13. The method of any one of Claims 2 to 12, wherein said agent-to-lipid ratio is equal to or above 1.8.

14. The method of any one of Claims 6 to 13, wherein said phospholipid is hydrogenated soy phosphatidylcholines (HSPC).

15. The method of any one of Claims 1 to 14, wherein said agent is a weak amphiphatic base or a weak amphiphatic acid.

16. The method of any one of Claims 2 to 15, wherein said incubation of the weak amphiphatic base is with liposomes having a low inter liposomal/high intra liposomal trans-membrane pH or ion gradient.

17. The method of Claim 16, wherein said liposomes have a low inter liposomal/high intra liposomal trans-membrane ammonium salt gradient.

18. The method of any one of Claims 2 to 15, wherein said incubation of the weak amphiphatic acid is with liposomes having a high inter liposomal/low intra liposomal trans-membrane pH or ion gradient.
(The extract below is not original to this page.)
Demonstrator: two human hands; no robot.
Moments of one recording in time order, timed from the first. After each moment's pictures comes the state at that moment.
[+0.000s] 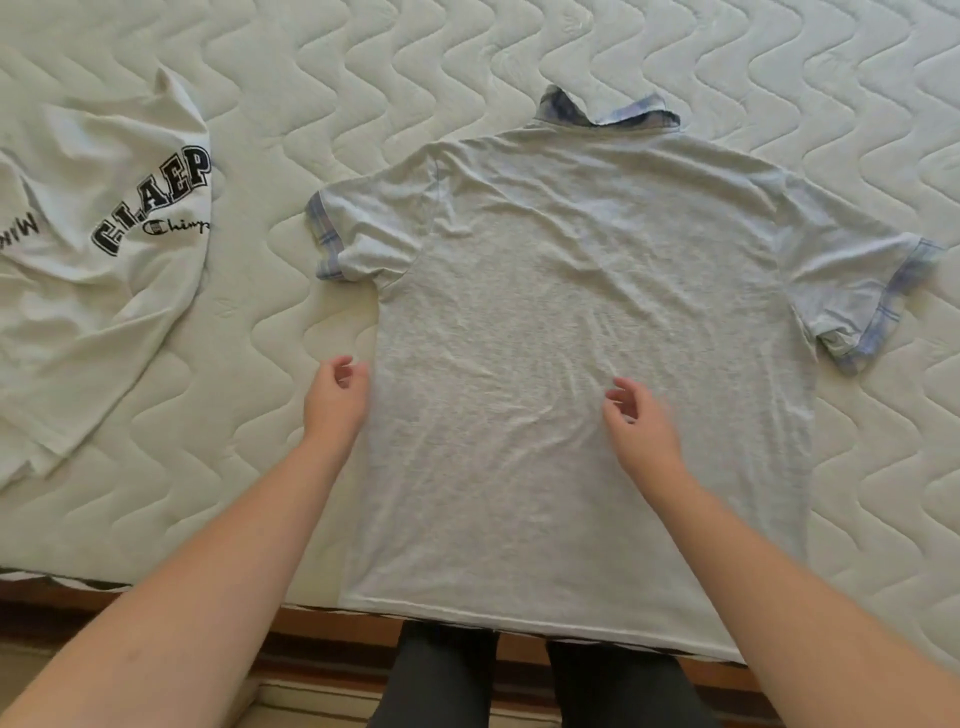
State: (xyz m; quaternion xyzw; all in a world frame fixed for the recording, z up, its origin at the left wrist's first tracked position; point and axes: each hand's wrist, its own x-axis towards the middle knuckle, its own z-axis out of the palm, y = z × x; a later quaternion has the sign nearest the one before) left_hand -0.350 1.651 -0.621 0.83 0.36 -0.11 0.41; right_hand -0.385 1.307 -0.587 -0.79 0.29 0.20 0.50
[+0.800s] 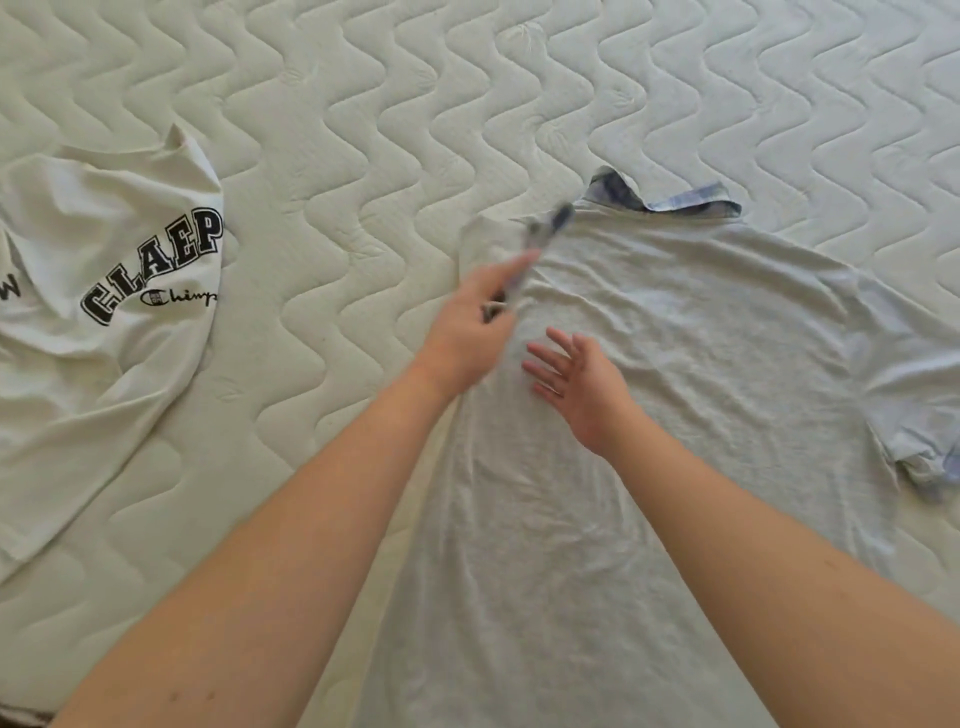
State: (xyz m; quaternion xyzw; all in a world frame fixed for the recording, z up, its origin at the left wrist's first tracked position) left_hand -0.166 1.563 -0.558 0.76 0.00 -0.13 0.63; right_hand -0.198 1.408 -0.612 -0.50 0.33 0.28 0.75
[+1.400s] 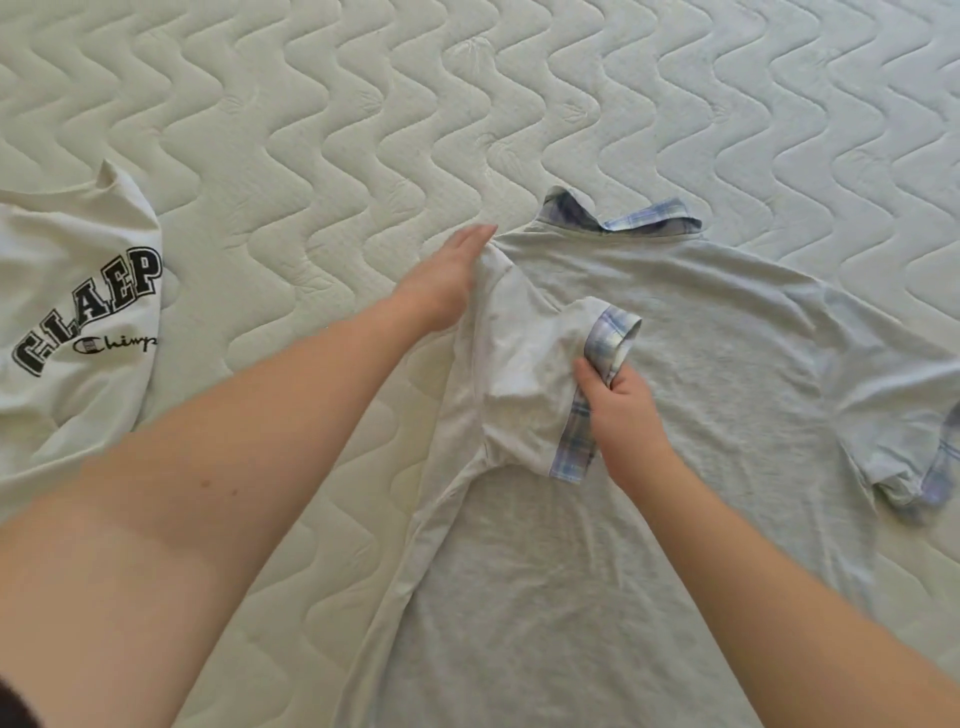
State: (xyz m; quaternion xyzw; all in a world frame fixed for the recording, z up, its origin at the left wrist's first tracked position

19. The method of Claim 18, wherein said liposomes have a high inter liposomal/low intra liposomal trans-membrane acetate salt gradient.

20. A pharmaceutical composition comprising a physiologically acceptable carrier and agent carrying liposomes prepared by the method of any one of Claims 2 to 19.

21. A method of treating a subject comprising providing said subject with an amount of agent carrying liposomes prepared by the method of any one of Claims 2 to 20.